YOUR OBJECTIVE:
Search the records for the word "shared" and report each line that has it.

ENTRIES SHOWN:
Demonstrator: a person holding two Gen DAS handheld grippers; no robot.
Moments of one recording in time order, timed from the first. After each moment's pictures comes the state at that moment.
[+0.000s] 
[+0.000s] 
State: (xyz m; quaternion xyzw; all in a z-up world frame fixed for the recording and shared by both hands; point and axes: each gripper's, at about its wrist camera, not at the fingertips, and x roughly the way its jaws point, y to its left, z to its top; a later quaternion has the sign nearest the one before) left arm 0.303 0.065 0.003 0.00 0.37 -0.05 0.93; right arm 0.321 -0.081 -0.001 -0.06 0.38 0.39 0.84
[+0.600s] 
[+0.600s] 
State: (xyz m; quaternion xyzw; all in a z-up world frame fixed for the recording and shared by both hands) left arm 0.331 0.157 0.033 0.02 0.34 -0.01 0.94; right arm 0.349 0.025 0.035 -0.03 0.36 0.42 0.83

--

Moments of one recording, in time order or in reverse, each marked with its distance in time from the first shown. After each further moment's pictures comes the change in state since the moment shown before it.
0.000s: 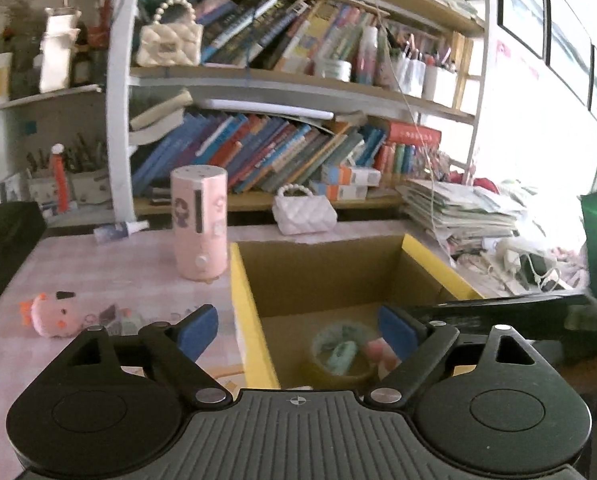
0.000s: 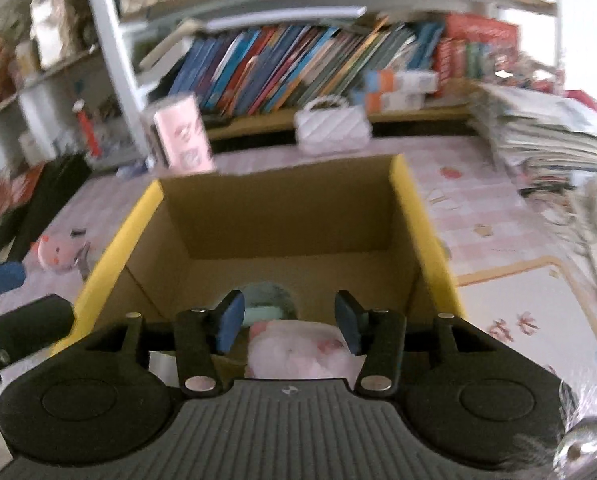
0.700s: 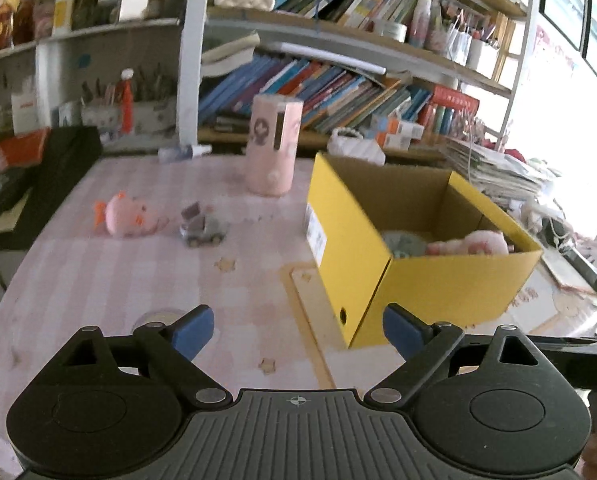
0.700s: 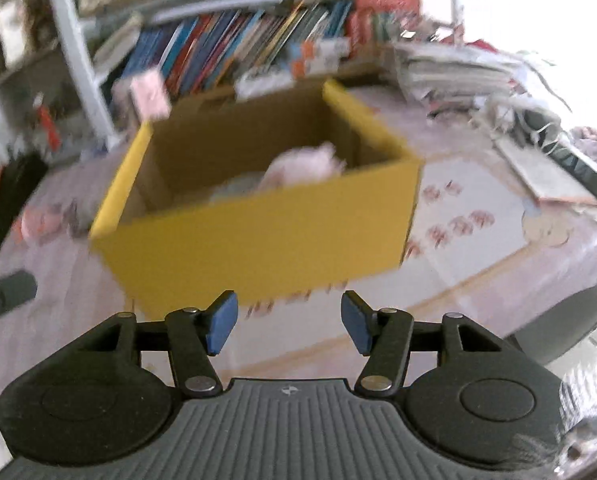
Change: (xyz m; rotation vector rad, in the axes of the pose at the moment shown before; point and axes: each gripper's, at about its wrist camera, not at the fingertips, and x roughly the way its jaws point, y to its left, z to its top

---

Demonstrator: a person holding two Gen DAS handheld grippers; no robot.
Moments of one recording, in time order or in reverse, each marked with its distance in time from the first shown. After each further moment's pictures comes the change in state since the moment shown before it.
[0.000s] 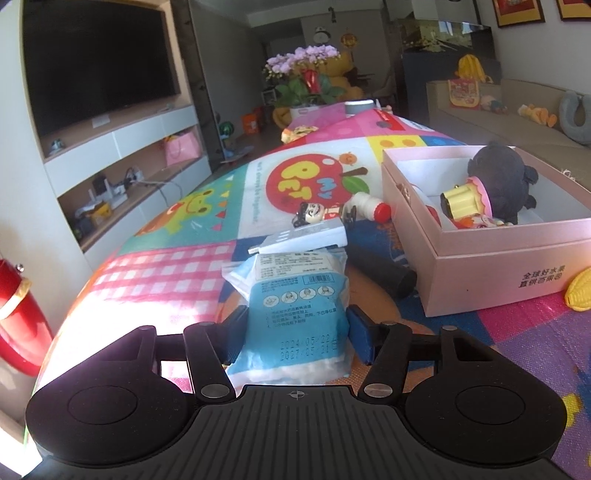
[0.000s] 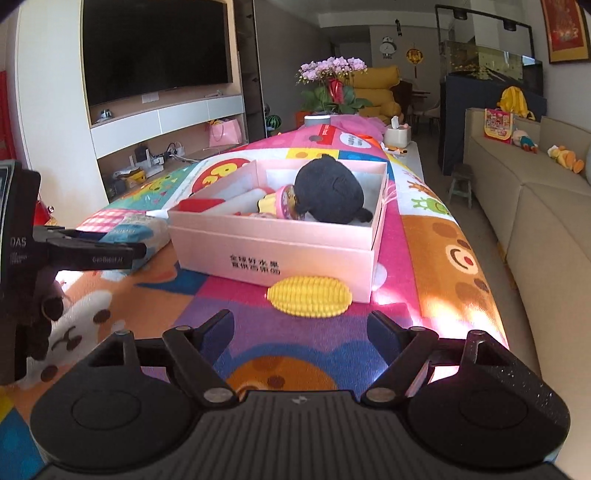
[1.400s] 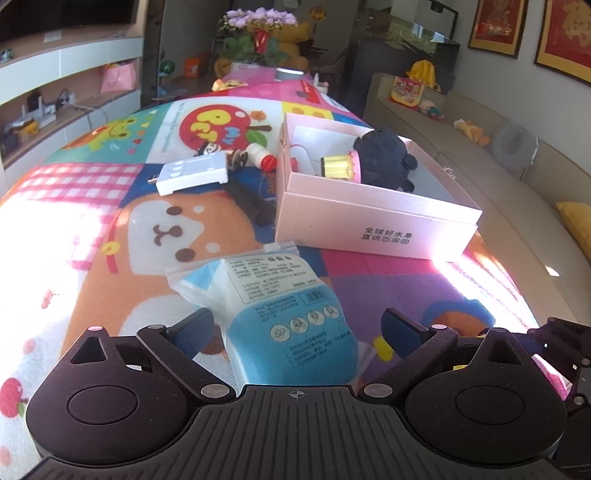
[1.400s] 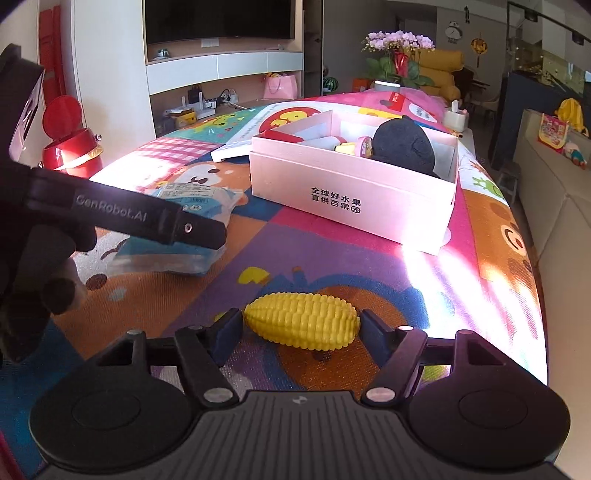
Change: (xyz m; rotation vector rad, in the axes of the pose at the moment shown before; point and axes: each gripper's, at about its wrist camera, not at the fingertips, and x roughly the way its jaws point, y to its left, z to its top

TASK ANSWER:
State: (xyz m; quaternion xyzw; all in a z-up world frame fixed for the recording and shared by both hands; point and axes: each gripper's, at about its wrist camera, not at the fingertips, and x roughly the way its jaws point, y to its left, z to its top; a later quaternion has the sign nearest the one before) left arm 0.303 0.065 0.003 0.00 0.37 -0.05 0.93; right arm 0.321 -0.081 -0.001 -0.06 0.38 0.39 0.84
State: (xyz m; quaternion xyzw; all in a z-up world frame fixed for the recording and shared by both hands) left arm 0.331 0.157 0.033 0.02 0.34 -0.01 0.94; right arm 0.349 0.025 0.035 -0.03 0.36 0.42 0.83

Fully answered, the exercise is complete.